What is needed: A single number is required: how many lines in the data below contain "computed".

Data:
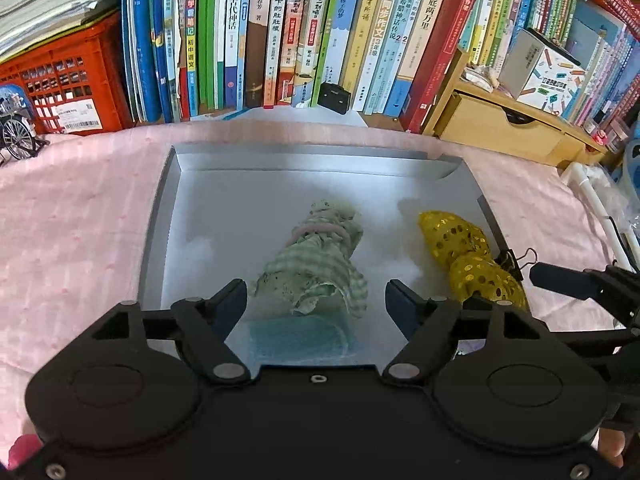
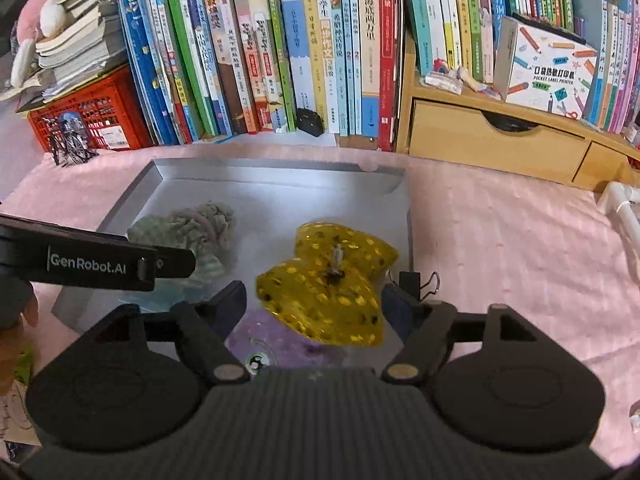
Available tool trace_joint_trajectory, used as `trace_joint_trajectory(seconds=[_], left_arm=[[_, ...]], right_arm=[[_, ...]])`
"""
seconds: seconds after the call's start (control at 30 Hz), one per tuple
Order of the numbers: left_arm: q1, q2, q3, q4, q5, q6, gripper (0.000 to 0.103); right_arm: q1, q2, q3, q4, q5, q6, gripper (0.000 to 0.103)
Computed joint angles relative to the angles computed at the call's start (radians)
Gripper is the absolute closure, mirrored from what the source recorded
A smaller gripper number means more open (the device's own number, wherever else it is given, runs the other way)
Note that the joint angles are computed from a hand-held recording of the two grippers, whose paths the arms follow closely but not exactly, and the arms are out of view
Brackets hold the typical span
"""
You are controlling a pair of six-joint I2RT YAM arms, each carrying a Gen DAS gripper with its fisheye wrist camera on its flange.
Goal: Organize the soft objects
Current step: 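Lower the gingham pouch into the tray with the left tool while the right tool releases the heart, then withdraw both tools from the tray toward the remaining objects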
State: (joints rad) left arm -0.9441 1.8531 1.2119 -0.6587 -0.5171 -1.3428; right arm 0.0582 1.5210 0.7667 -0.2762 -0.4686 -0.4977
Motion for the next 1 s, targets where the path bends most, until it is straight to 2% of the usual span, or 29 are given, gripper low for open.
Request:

Solution: 2